I did read a day or two about a chaps amstrad (I think) going into standby. He called Sky and was told a recent update is causing this.. It was a thread on UK TiVo forum,

http://www.tivocommunity.com/tivo-vb/showthread.php?t=301154


----------



## aerialplug (Oct 20, 2000)

6022tivo said:


> I did read a day or two about a chaps amstrad (I think) going into standby. He called Sky and was told a recent update is causing this.. It was a thread on UK TiVo forum,
> 
> http://www.tivocommunity.com/tivo-vb/showthread.php?t=301154


Ah, that's where I read it!

It's not exactly good isn't it, whenever a new software release is brought out that the recievers suddenly become more unstable..? Surely a software release is supposed to fix problems, not create them...


----------



## OzSat (Feb 15, 2001)

Not had any reset problems with my Pace.


----------



## iankb (Oct 9, 2000)

I find that whenever Sky perform an update, my digibox becomes unstable until I next power-cycle it. After that, it's just back to the occasional lockup.


----------



## randap (Jan 21, 2003)

My Panasonic seems OK, but my Sky+ box obviously rebooted and stayed in standby mode.


----------



## wonderboy (May 27, 2003)

My panasonic also switched itself off in "my name is Earl" at the exact same moment. I ordered a new didgiboxearlier in the week because I thought mine was broken, but I'd say this is a more serious problem....


----------



## TonyStoke (May 31, 2006)

My Pace digibox has been turning to standby every night this week.
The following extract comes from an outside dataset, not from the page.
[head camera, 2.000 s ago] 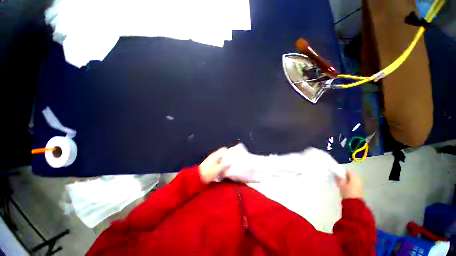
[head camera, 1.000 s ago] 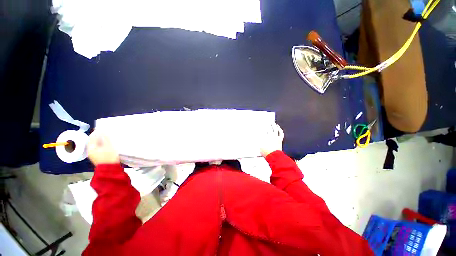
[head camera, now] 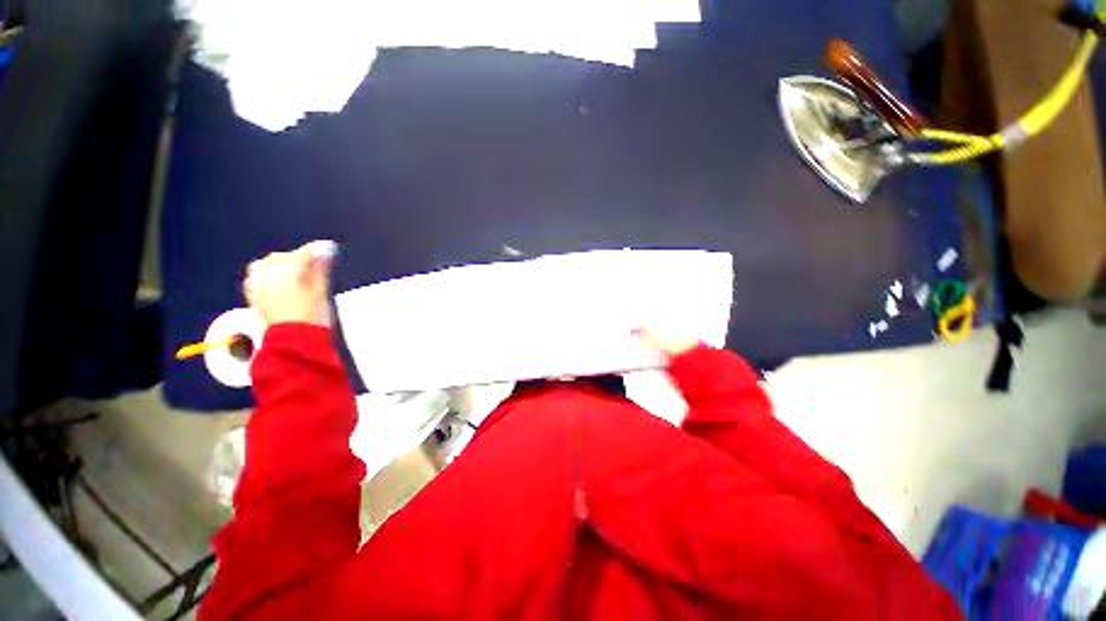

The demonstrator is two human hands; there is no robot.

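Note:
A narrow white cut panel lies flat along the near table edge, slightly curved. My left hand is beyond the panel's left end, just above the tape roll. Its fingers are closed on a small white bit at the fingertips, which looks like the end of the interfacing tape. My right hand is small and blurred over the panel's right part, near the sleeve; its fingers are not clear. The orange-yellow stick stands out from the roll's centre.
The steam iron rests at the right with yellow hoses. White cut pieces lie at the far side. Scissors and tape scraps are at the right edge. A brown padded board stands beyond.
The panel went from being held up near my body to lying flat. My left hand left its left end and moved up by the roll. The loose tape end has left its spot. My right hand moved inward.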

I've just spoken to sky, who have advised me to do a firced software update on the digibox. 

Hope it sorts the problem out, as I'm going to be away for a week soon, and don't want to come home to an empty TiVo!!


----------



## tray (Jul 11, 2005)

Mine too I didn't get a whole load of stuff including My Name is Earl - and I was away - I'm looking at the code 20016 option - (whatever that is) thread is to force the digibox back on.


----------